MTBF is a common reliability metric. It is totally useless in most applications. So, why do we use it? And what can we do as reliability professionals to lead our industries away from using MTBF?
A recent set of forum discussions raised the idea that we use MTBF because our customers require it. Another writer suggested that MTBF is useful because it has been in use for so long, and therefore it must be useful. Another writer advertised their offer to determine MTBF for you for a small charge.
MTBF is common on product and component datasheets, it is common in specifications and it is common in the ASQ Certified Reliability Engineer body of knowledge (CRE BoK). At one time I argued for the removal of any mention of MTBF from the CRE BoK and failed since most at the meeting agreed that MTBF is so common that it must be part of the document despite an agreement regarding the common misunderstandings of MTBF, that it is less then useful in practice and that ‘good’ reliability professionals would use better metrics.
Do we use MTBF simply because it is there? Is it so simple and widely requested that we comply and tally total hours and divide by number of failures, without regard to the assumptions and mistakes that that single number causes? Are we so naïve to believe a single number reasonably describes the failure rate over the life of the product or component? No, I suspect visitors of this site reading this blog are enlightened and know better.
As reliability professionals, we have the obligation to our profession, career and organization to use our knowledge to provide value. A great way to provide value is to educate those around us, apply the appropriate tools, and create value. In organizations using MTBF you have the unique situation to contribute significant value.
Plot your data, and take a look at it. Does the exponential distribution fit? If the data does not have a constant failure rate or has a known wear-out mechanism I would suspect you’d soon see the divergence of the MTBF value and reality. This is basic statistics; just plot the data and the fit. Show the discrepancy to your team. Determine if the decisions based on the data would change using a better description of the data. I would suspect in many cases decisions will change, as has been my experience.
Ask your customers, clients, vendors and managers what they really mean when they talk about MTBF. If you see “50,000 hours MTBF” that should immediately trigger a few questions:
- What do you really want? 50k hours of failure free operation or 2/3rds to fail in 50k hours?
- Over what duration does this apply?
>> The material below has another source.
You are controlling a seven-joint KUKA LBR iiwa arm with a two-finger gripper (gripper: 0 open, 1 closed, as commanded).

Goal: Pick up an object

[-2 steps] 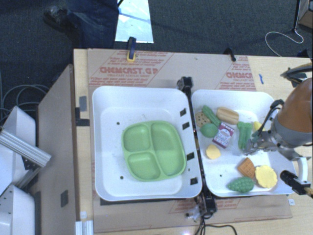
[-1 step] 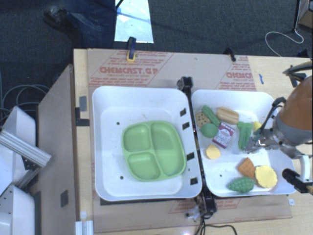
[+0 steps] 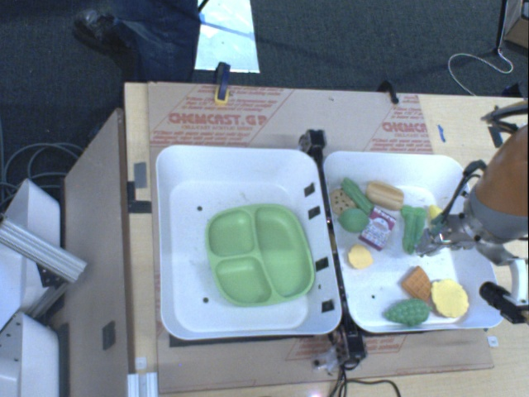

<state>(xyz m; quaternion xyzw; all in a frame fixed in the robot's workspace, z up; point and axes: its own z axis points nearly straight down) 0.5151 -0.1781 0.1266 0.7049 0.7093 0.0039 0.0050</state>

Is this a two or five year product? MTBF, as you know, is only the failure rate.
- When do you expect the first failures to occur?
- What is the initial use acceptable failure rate?
- What assumptions are you making related to this metric? Where is the data to support those assumptions?
- Would you rather specify reliability clearly? Let me show you how.
Lets take charge. Lets not accept poorly conceived requirements. Lets use the tools and our knowledge to enable successful and reliable products.